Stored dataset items
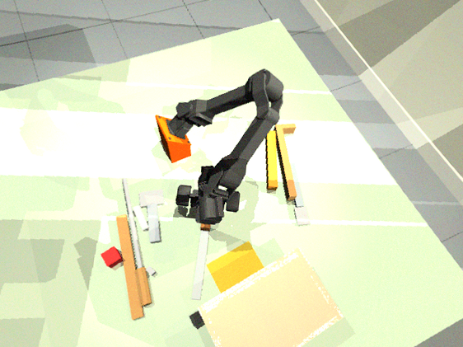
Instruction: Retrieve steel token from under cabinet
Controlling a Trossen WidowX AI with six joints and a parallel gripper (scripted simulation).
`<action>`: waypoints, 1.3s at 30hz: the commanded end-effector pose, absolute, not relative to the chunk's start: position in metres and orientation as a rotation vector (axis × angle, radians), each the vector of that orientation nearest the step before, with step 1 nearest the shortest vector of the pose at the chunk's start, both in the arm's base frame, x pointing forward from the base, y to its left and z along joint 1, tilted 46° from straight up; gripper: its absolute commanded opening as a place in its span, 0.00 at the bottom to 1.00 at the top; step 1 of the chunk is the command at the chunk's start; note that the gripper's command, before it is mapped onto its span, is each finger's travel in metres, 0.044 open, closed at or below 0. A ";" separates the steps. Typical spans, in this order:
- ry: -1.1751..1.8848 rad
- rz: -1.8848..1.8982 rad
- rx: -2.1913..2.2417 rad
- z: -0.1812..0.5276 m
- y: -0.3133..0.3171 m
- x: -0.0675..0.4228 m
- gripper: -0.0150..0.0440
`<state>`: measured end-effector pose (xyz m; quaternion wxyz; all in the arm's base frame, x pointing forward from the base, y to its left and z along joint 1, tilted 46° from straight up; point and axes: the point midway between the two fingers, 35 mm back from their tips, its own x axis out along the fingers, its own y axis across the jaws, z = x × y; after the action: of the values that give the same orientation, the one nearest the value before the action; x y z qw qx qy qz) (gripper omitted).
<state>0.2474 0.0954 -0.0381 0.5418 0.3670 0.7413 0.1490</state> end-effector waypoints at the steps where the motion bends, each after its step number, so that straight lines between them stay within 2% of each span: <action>1: 1.757 0.351 0.871 -0.041 0.091 0.251 0.25; 39: 1.756 0.348 0.869 -0.075 0.056 0.247 0.25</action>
<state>0.2459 0.0610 -0.0719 0.5428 0.3666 0.7408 0.1489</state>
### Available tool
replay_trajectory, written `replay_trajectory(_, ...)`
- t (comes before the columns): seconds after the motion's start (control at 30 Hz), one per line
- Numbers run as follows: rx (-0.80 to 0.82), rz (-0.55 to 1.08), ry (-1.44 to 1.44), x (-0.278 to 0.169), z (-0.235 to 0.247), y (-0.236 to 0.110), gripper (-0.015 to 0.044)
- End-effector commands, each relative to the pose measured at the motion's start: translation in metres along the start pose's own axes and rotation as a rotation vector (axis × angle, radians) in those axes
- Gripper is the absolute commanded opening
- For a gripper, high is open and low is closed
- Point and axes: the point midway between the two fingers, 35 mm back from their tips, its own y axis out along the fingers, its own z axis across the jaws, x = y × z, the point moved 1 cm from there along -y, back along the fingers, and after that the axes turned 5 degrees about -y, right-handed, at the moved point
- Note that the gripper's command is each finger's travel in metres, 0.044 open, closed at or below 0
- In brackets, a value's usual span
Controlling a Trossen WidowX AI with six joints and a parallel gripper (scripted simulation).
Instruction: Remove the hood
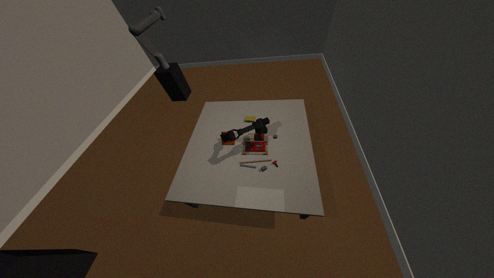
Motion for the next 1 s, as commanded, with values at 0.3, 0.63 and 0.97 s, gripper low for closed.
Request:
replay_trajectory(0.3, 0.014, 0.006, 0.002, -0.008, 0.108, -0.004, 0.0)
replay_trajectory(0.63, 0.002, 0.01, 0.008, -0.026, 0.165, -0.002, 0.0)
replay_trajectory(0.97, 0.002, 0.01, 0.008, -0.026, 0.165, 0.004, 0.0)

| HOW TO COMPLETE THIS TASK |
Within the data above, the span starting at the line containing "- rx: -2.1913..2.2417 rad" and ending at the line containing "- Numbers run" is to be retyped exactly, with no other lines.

| REPLY TO THE EXERCISE |
- rx: -2.1913..2.2417 rad
- z: -0.1812..0.5276 m
- y: -0.3133..0.3171 m
- x: -0.0675..0.4228 m
- gripper: -0.0150..0.0440
`<state>`: measured end-effector pose (xyz m; quaternion wxyz; all in the arm's base frame, x pointing forward from the base, y to its left and z along joint 1, tilted 46° from straight up; point and axes: the point midway between the two fingers, 35 mm back from their tips, its own x axis out along the fingers, its own y axis across the jaws, z = x × y; after the action: of the values that give the same orientation, the one nearest the value before the action; x y z qw qx qy qz) (gripper omitted).
<state>0.2474 0.0954 -0.0381 0.5418 0.3670 0.7413 0.1490</state> end-effector waypoints at the steps where the motion bends, each after its step number, so that straight lines between them stay within 2% of each span: <action>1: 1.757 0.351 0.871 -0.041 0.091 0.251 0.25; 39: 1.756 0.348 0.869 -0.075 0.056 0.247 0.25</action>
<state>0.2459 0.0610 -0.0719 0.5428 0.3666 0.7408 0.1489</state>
### Available tool
replay_trajectory, written `replay_trajectory(_, ...)`
- t (comes before the columns): seconds after the motion's start (control at 30 Hz), one per line
- Numbers run as follows: rx (-0.80 to 0.82), rz (-0.55 to 1.08), ry (-1.44 to 1.44), x (-0.278 to 0.169), z (-0.235 to 0.247), y (-0.236 to 0.110), gripper (-0.015 to 0.044)

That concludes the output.